== EXERCISE ==
Return the data that follows exactly as it appears. Pictures do not belong in the copy.

== DATA BLOCK ==
....
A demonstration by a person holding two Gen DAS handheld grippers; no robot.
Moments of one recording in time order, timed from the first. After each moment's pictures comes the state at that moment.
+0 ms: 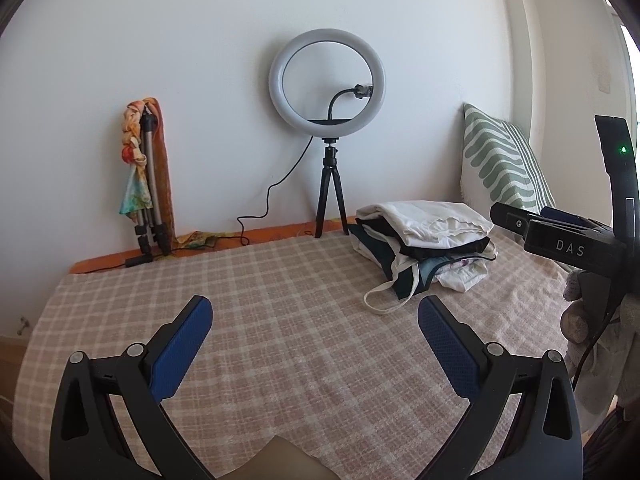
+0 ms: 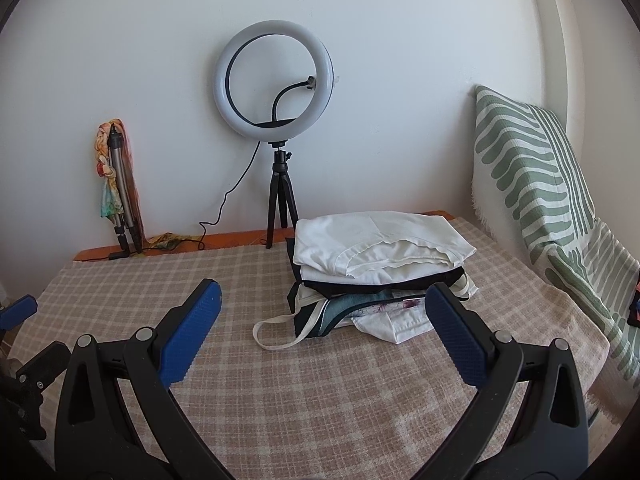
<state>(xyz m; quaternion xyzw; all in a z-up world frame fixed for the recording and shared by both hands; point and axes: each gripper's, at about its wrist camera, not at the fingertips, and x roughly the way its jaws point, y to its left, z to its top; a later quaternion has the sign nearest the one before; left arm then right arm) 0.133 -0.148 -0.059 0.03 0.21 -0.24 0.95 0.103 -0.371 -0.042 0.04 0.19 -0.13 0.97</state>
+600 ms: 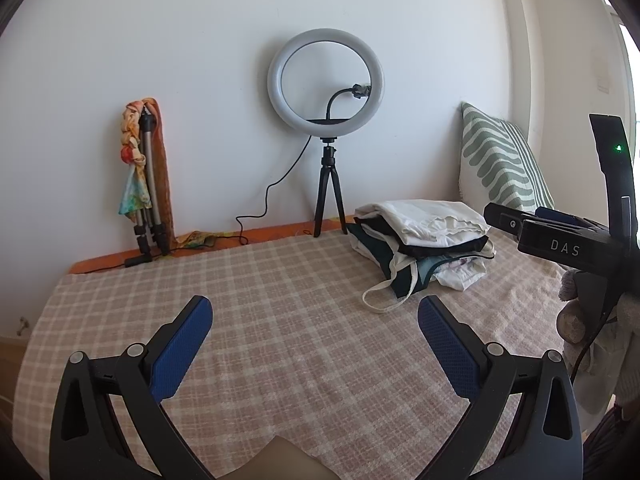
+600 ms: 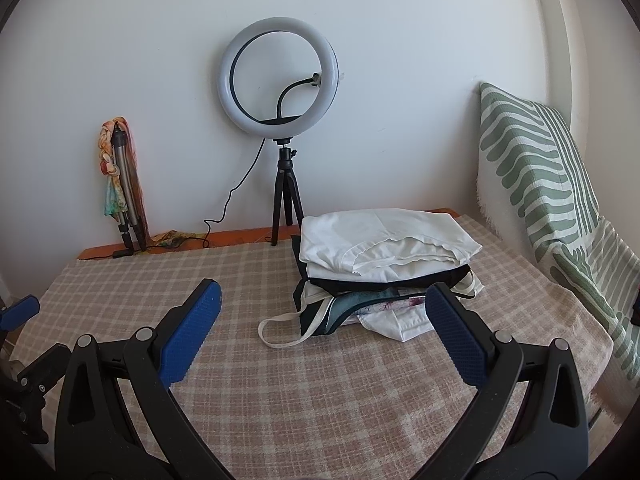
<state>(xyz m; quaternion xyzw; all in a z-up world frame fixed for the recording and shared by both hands) 0.132 -0.149 -0.060 0.03 0.21 -0.24 0.95 0.109 -0.369 -0.043 0.04 0.20 -0.12 0.97</state>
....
== FINISHED TASK ==
A demonstration by a person holding two Gen DAS handheld grippers; no robot.
Moments of one recording in time order, timed from the first. After each moment's pictures comes the state at that moment.
+0 ms: 
+0 ms: 
<state>(xyz m; quaternion xyzw; all in a z-up world frame fixed for the recording and shared by both hands; point and axes: each gripper's, at about its wrist camera, not at the fingertips, and x roughly the way its jaws point, y to its left, z to its top; a later quaternion has the sign nearest the one before; left arm then right arm) 0.133 -0.148 -0.059 0.03 0.21 -0.24 0.95 0.103 -0.371 -0.042 0.04 0.19 -0.13 0.97</state>
+600 ms: 
+600 ms: 
<state>(xyz m; quaternion xyzw; all in a z-up world frame fixed for the recording and shared by both hands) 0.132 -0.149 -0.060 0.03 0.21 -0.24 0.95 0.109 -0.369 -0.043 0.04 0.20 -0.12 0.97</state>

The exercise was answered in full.